🤖 AI Summary
This paper addresses the policy synthesis problem for Linear Temporal Logic over finite traces (LTLf⁺) and Probabilistic Propositional Linear Temporal Logic (PPLTL⁺) specifications on infinite trajectories of Markov Decision Processes (MDPs). We propose an efficient, scalable, and fully automated synthesis method. Our core contribution is the first integration of LTLf⁺/PPLTL⁺ into MDP planning, enabled by a novel class of deterministic finite automata (DFAs) tailored for probabilistic systems—“MDP-friendly” DFAs with controllable nondeterminism—that jointly ensure semantic fidelity, construction efficiency, and modular composability.

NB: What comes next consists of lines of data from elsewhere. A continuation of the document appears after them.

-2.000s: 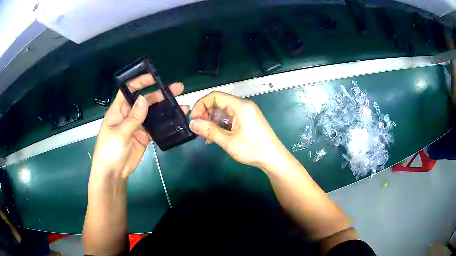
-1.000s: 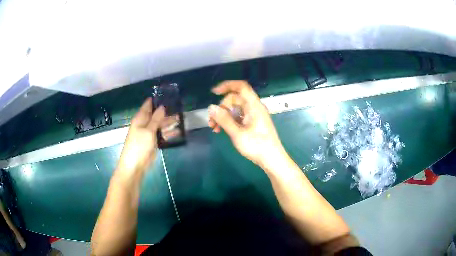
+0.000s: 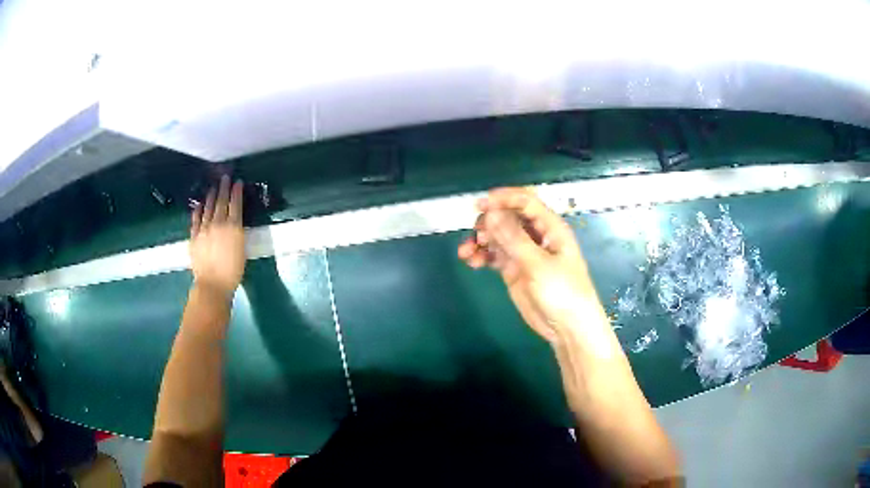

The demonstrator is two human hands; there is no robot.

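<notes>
My left hand (image 3: 217, 243) reaches across the metal rail (image 3: 401, 219) onto the conveyor belt (image 3: 448, 172). Its fingers are straight and slightly apart, with the tips over a dark cluster of black housings (image 3: 259, 200); its thumb is hidden and no housing shows gripped in it. My right hand (image 3: 534, 257) is raised in front of the rail, fingers curled and thumb side inward. A clear film piece between its fingers cannot be made out for certain. The whitish film scrap pile (image 3: 715, 300) lies on the green workbench (image 3: 420, 305) to the right of my right hand.
A white overhead cover (image 3: 401, 71) hides the far part of the belt. More black housings (image 3: 383, 162) lie spaced along the belt, some further right (image 3: 575, 138). Red plastic (image 3: 256, 469) shows below the bench. Another person's arm (image 3: 19, 396) is at the far left edge.
My left hand has let go of the black housing it held and moved left onto the belt. My right hand has moved right. The overhead cover now fills more of the top.
</notes>
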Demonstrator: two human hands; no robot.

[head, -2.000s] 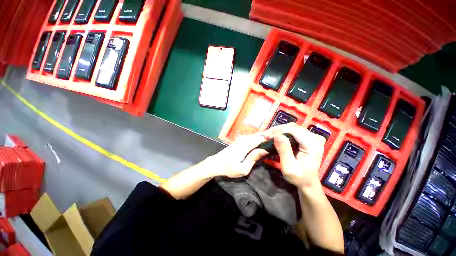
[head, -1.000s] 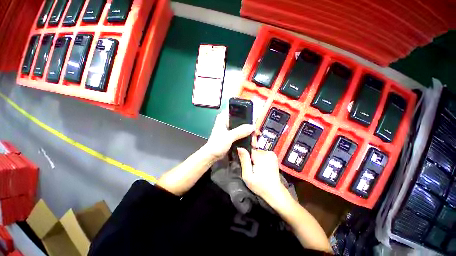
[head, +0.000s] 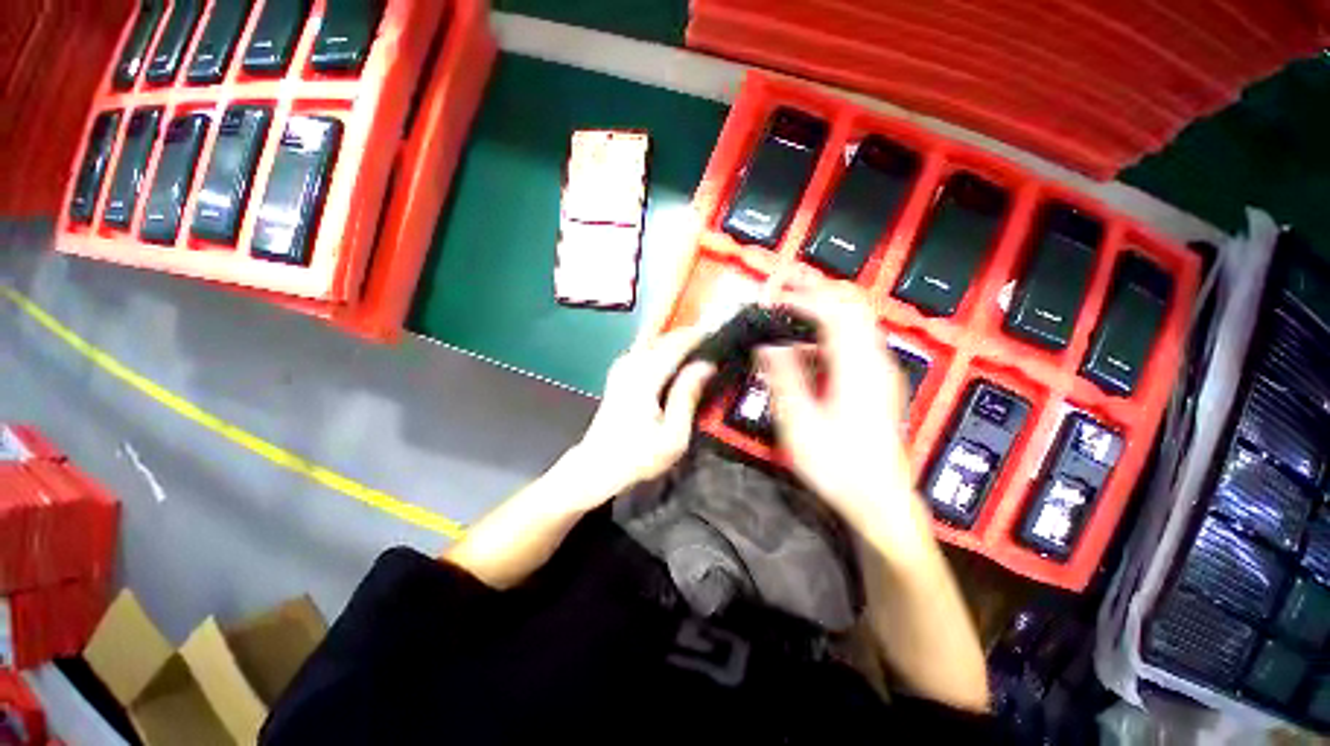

The method integrates temporal-logic semantics translation, symbolic DFA construction, and probabilistic model checking to yield a lightweight, theoretically complete synthesis algorithm. Compared to conventional reactive synthesis, our approach substantially reduces state-space complexity and supports efficient symbolic implementation, thereby enhancing both scalability and practical applicability without sacrificing formal guarantees.
📝 Abstract
The temporal logics LTLf+ and PPLTL+ have recently been proposed to express objectives over infinite traces. These logics are appealing because they match the expressive power of LTL on infinite traces while enabling efficient DFA-based techniques, which have been crucial to the scalability of reactive synthesis and adversarial planning in LTLf and PPLTL over finite traces. In this paper, we demonstrate that these logics are also highly effective in the context of MDPs. Introducing a technique tailored for probabilistic systems, we leverage the benefits of efficient DFA-based methods and compositionality. This approach is simpler than its non-probabilistic counterparts in reactive synthesis and adversarial planning, as it accommodates a controlled form of nondeterminism (``good for MDPs") in the automata when transitioning from finite to infinite traces. Notably, by exploiting compositionality, our solution is both implementation-friendly and well-suited for straightforward symbolic implementations.